*Given data*:
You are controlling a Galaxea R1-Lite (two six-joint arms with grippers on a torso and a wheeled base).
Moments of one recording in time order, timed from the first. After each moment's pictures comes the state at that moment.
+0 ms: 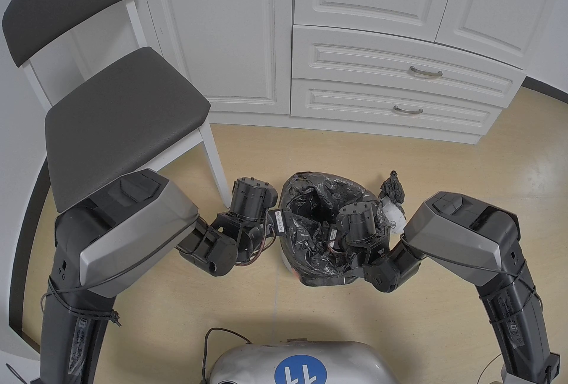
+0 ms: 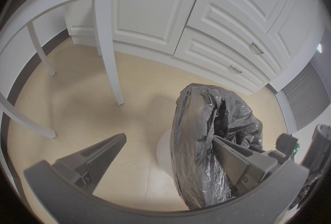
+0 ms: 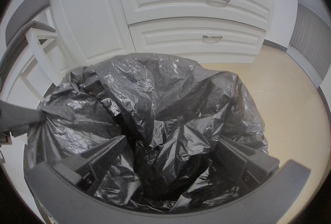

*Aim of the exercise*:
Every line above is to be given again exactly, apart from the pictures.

*Final answer*:
You are controlling a Galaxea R1-Lite (two six-joint arms with grippers on a torso and a wheeled base).
Moments of one recording in time order, timed from the first. After each moment's pictures comes the state at that moment.
+0 ms: 
+0 ms: 
+0 ms: 

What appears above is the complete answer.